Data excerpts

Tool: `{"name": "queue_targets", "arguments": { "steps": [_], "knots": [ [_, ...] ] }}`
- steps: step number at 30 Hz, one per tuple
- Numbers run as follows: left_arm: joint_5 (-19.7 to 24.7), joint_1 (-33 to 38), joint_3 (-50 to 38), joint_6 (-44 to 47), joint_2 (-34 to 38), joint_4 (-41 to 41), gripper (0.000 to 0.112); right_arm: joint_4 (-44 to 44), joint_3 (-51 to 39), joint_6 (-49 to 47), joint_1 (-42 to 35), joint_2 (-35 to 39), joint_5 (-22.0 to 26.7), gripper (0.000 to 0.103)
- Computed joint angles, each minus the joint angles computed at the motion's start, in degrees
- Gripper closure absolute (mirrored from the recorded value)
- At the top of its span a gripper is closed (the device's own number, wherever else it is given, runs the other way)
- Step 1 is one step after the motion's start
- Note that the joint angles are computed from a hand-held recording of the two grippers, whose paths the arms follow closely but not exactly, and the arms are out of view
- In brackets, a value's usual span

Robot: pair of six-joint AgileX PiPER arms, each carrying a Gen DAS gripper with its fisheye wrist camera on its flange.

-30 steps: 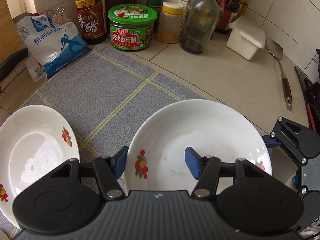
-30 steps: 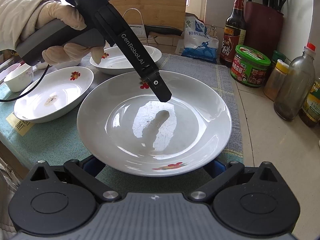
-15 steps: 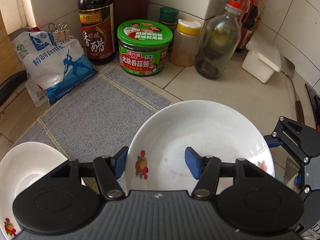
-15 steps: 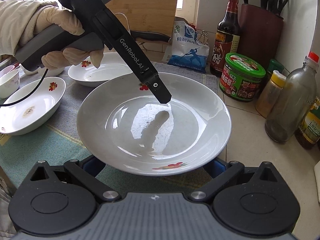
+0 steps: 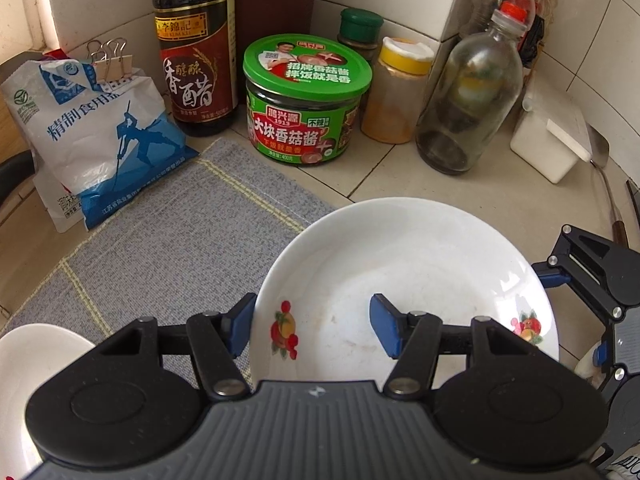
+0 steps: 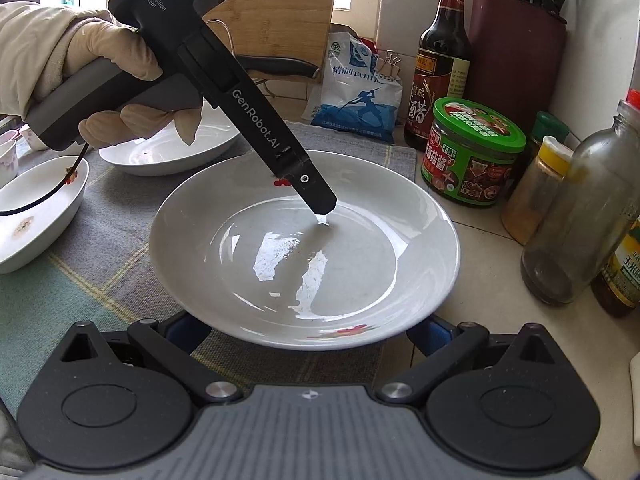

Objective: Organize plates and bowls

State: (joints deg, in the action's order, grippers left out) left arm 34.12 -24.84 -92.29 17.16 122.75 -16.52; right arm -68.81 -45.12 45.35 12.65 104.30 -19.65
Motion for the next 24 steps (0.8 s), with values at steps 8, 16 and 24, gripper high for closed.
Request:
{"name": "queue_targets", "arguments": {
  "steps": [8,16,24],
  "knots": [
    [-0.79,-0.17,-1.21,0.56,1.47,-0.47,0.053,2.53,-1.0,-2.49,-0.48,1.47,0.54,0.0],
    [-2.37,-0.2,-0.4,1.06,1.41,-0.64,0.053,5.49,-0.88,-4.07,0.59,1.89,1.89,0.0],
    [-7.11,-0.67,6.93,0.38,-4.23,1.71,0.039,4.39,0.47,-0.54,1.9,-0.14,3.99,0.0]
  ]
}}
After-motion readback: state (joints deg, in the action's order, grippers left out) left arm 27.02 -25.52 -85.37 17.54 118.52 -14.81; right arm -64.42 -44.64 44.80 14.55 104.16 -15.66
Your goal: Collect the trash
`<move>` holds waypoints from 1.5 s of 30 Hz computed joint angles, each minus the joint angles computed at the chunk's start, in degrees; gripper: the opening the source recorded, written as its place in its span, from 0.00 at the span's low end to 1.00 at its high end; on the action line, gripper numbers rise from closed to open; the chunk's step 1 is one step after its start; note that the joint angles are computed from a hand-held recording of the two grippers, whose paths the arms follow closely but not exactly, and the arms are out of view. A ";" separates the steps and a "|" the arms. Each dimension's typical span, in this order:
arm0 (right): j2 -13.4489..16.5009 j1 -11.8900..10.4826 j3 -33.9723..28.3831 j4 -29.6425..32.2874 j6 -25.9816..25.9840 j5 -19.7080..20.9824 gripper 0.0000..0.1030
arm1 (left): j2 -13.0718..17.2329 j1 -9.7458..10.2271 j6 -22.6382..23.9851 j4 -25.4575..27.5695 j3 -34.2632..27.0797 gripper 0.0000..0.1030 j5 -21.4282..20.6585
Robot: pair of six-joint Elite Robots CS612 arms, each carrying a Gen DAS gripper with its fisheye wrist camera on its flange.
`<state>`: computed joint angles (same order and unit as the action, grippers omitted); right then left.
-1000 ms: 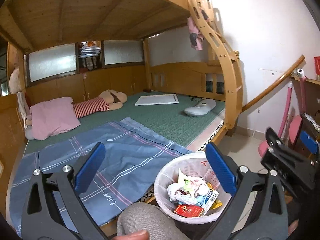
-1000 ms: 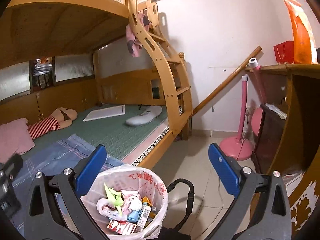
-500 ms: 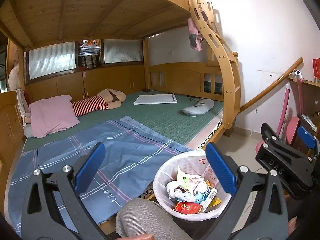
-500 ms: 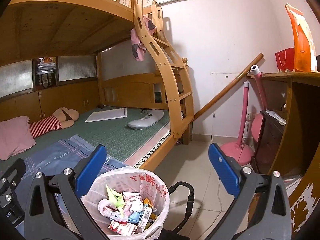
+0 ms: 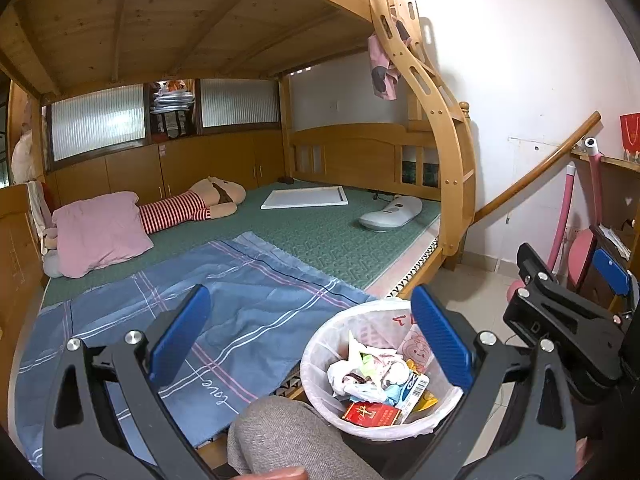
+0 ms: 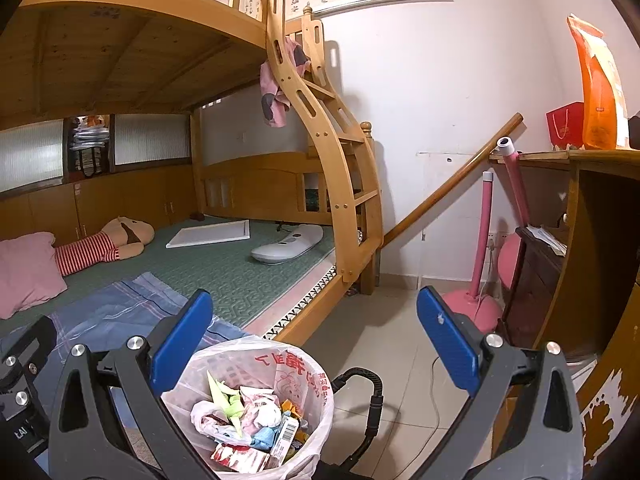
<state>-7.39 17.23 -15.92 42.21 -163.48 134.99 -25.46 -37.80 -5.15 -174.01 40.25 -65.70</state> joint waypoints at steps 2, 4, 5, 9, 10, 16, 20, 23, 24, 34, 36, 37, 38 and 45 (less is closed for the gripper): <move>-0.69 -0.03 1.56 -0.10 0.56 -0.11 0.97 | 0.04 -0.01 -0.10 0.23 -0.08 0.97 -0.17; -1.36 0.01 3.10 -0.30 0.95 -0.21 0.97 | 0.14 -0.02 0.01 0.35 -0.22 0.97 -0.21; -1.41 0.04 3.26 -0.18 1.09 -0.41 0.97 | 0.17 -0.01 0.04 0.44 -0.25 0.97 -0.31; -1.95 0.12 4.45 -0.51 0.72 -1.09 0.97 | 0.25 0.00 0.03 0.72 -0.41 0.97 -0.21; -2.53 0.11 5.64 -1.17 0.48 -1.18 0.97 | 0.32 0.00 -0.11 0.79 -0.54 0.97 -0.14; -1.67 0.10 3.76 -0.55 0.43 -1.13 0.97 | 0.44 0.08 0.10 0.84 -0.78 0.97 -0.15; -1.56 0.18 3.53 -0.61 0.25 -0.88 0.97 | 0.47 0.09 -0.17 1.02 -0.86 0.97 -0.29; -1.47 0.19 3.29 -0.68 0.09 -0.83 0.97 | 0.33 0.15 -0.22 1.05 -0.63 0.97 -0.23; -1.50 0.18 3.32 -0.77 -0.05 -0.81 0.97 | 0.37 0.17 -0.22 1.04 -0.69 0.97 -0.11; -2.37 0.21 5.01 -1.27 0.19 -0.81 0.97 | 1.15 0.33 -1.21 -0.43 -0.89 0.97 2.82; -2.58 0.22 5.38 -1.40 0.30 -0.75 0.97 | 0.78 0.66 -2.08 1.28 -0.58 0.97 0.23; -2.29 0.18 4.85 -1.24 0.20 -0.82 0.97 | 0.81 0.68 -2.38 1.48 -0.66 0.97 -0.01; -2.02 0.18 4.28 -1.01 0.19 -0.74 0.97 | 0.84 0.61 -2.14 1.21 -0.62 0.97 0.28; -1.65 0.23 3.66 -0.36 0.71 -0.27 0.97 | 0.46 0.71 -1.17 2.50 -0.24 0.97 -1.74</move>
<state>-9.04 17.45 -12.26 41.85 -162.77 134.72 -25.00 -37.09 -6.32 -171.51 40.00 -67.44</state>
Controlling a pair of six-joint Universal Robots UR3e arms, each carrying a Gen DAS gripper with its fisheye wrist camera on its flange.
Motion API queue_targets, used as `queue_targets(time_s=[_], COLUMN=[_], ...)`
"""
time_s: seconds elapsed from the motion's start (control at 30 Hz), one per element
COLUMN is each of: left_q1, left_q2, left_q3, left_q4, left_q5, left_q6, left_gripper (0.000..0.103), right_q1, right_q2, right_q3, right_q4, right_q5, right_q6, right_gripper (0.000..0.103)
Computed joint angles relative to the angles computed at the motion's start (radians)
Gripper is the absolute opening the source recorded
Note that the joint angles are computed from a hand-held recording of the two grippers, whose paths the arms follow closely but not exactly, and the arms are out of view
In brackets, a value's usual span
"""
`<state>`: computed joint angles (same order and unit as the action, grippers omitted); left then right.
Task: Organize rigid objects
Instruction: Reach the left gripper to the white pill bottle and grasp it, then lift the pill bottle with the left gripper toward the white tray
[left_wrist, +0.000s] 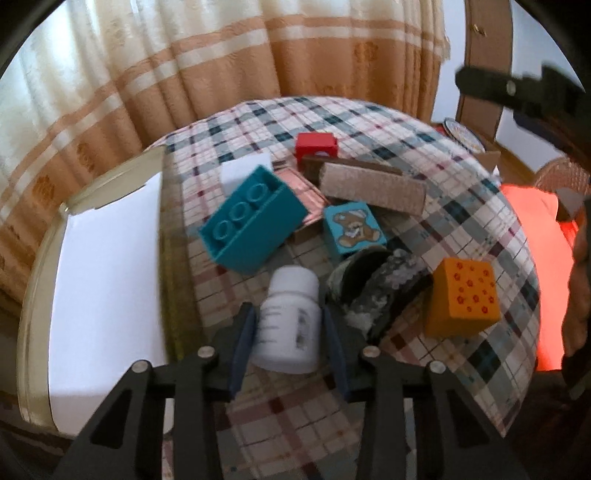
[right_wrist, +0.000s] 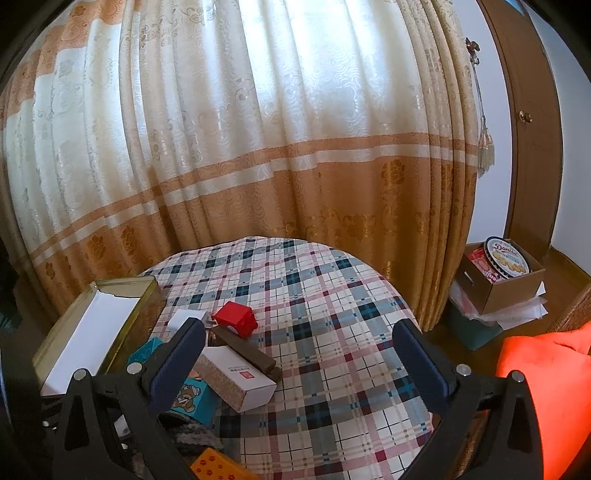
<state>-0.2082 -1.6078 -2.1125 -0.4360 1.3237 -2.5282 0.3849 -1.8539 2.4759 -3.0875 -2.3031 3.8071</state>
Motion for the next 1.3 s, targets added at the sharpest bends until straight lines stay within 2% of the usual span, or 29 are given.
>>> queue_targets(time_s=[0.07, 0.23, 0.4, 0.53, 0.6, 0.73, 0.8, 0.87, 1.1, 1.3], left_q1=[-0.005, 0.065, 0.031, 0.1, 0.119, 0.116, 0.09, 0.047, 0.025, 0.112], left_q2=[0.001, 0.036, 0.021, 0.078, 0.113, 0.129, 0.099, 0.069, 0.017, 0.103], left_q3=[-0.001, -0.006, -0.016, -0.012, -0.025, -0.033, -0.03, -0.042, -0.023, -0.069], left_q4=[-0.005, -0.064, -0.002, -0.114, -0.138, -0.161, -0.135, -0.054, -0.044, -0.068], left_q5=[-0.008, -0.123, -0.075, -0.191, -0.22, -0.226, -0.191, -0.134, -0.094, -0.232], left_q6=[-0.004, -0.003, -0.039, -0.02, 0.006, 0.028, 0.004, -0.022, -0.068, -0.046], left_gripper=[0.037, 0.036, 0.035, 0.035, 0.035, 0.035, 0.035, 0.035, 0.036, 0.036], right_q1=[-0.003, -0.015, -0.012, -0.012, -0.016, -0.019, -0.015, -0.012, -0.024, -0.023], right_q2=[-0.001, -0.021, -0.018, -0.017, -0.027, -0.031, -0.029, -0.027, -0.048, -0.062], right_q3=[0.003, 0.016, 0.013, 0.013, 0.018, 0.017, 0.017, 0.019, 0.028, 0.026], right_q4=[-0.001, 0.002, 0.001, 0.0, 0.003, 0.007, 0.004, -0.003, 0.005, 0.008], right_q5=[0.002, 0.013, 0.012, 0.007, 0.011, 0.014, 0.009, 0.004, 0.015, 0.007], right_q6=[0.004, 0.013, 0.009, 0.011, 0.015, 0.018, 0.017, 0.016, 0.02, 0.019], right_gripper=[0.102, 0.102, 0.102, 0.102, 0.102, 0.102, 0.102, 0.102, 0.102, 0.102])
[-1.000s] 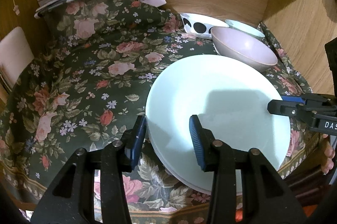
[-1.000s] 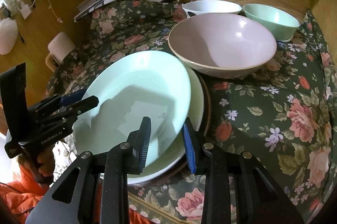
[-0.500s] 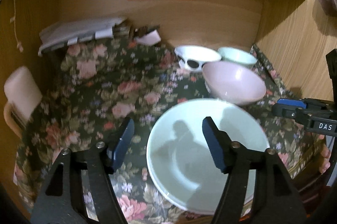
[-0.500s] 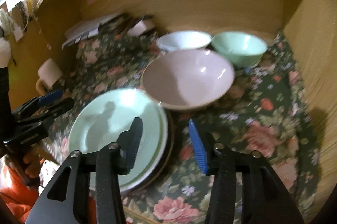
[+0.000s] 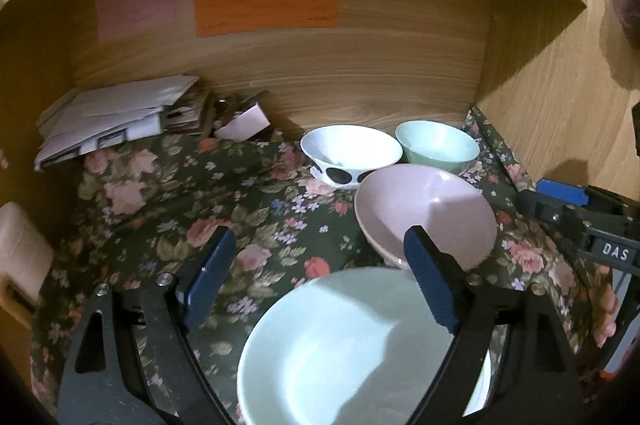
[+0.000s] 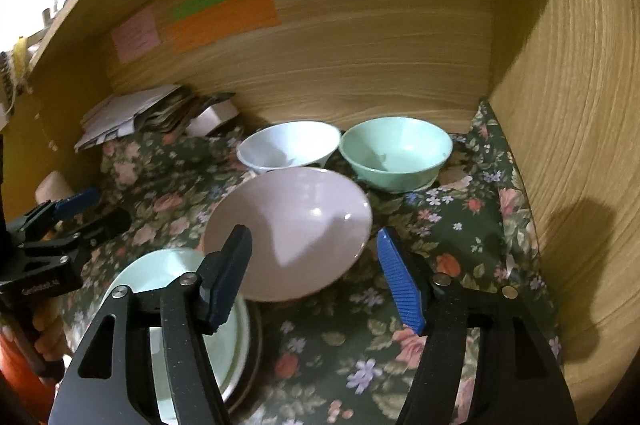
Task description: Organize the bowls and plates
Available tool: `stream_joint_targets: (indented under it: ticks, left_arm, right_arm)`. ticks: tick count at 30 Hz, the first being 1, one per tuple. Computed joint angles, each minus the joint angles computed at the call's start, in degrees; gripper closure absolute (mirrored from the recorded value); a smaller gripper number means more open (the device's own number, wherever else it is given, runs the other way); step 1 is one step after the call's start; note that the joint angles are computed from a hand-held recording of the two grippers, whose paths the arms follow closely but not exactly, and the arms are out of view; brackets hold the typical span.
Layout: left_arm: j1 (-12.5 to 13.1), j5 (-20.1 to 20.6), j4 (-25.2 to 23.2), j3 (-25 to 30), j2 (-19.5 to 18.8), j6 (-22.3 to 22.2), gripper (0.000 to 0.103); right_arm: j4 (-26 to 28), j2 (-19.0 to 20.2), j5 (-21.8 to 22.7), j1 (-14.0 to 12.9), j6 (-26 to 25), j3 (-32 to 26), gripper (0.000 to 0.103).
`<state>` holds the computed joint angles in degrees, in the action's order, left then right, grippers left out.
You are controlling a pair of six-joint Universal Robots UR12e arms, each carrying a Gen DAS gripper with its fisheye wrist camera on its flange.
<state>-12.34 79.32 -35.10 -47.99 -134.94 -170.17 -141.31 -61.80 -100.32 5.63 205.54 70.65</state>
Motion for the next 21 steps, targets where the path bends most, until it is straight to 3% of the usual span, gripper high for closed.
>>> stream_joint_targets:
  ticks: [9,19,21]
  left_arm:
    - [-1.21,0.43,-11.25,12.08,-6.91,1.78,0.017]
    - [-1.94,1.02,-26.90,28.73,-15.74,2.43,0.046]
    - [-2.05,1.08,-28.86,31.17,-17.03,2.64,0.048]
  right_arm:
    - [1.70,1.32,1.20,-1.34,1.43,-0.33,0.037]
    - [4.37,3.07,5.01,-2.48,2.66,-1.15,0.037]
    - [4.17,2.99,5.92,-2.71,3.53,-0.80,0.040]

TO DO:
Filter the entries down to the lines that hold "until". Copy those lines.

SOLVED EXERCISE:
Motion for the next 1.3 s, targets added at the sharpest bends until straight lines stay within 2% of the usual span, or 29 are given.
Motion for the next 21 steps, targets where the path bends most, until it is straight to 3% of the usual span, gripper high for closed.

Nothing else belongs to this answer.